=== Section Start ===

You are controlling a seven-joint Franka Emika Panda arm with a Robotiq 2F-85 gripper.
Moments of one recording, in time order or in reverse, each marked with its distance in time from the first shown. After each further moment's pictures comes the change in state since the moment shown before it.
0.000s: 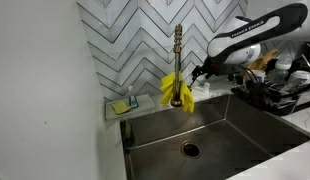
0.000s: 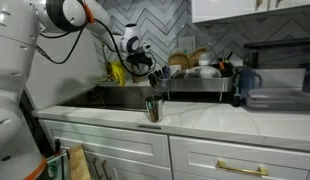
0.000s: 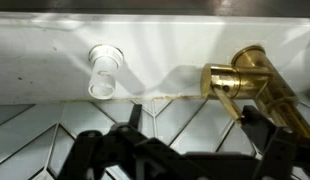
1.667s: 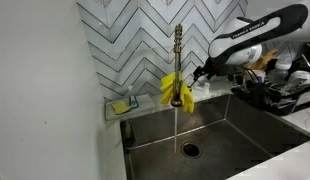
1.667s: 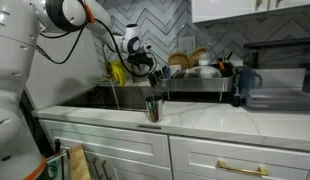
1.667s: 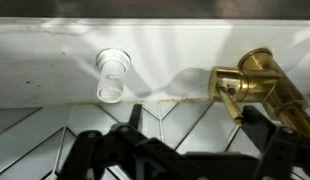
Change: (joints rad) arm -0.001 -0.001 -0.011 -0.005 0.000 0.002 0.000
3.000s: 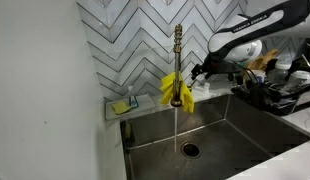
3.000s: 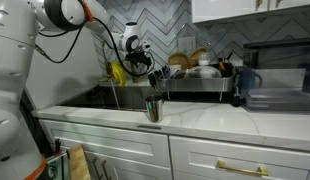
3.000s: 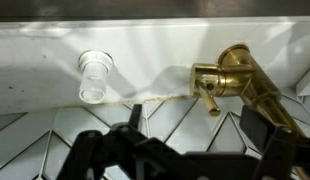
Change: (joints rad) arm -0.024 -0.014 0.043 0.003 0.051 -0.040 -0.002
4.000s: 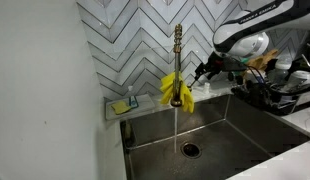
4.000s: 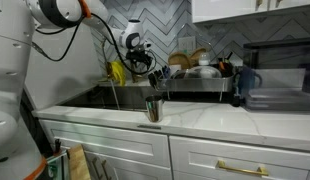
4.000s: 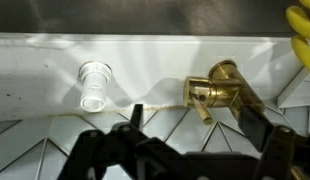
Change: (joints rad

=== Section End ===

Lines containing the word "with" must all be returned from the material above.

You are controlling a seven-joint Franka Emika Panda arm with a Robotiq 2F-85 gripper.
Moments of one recording, in time order or in reverse, each marked with its distance in time from the first shown. After each further moment's pictures comes the change in state since the moment shown before it.

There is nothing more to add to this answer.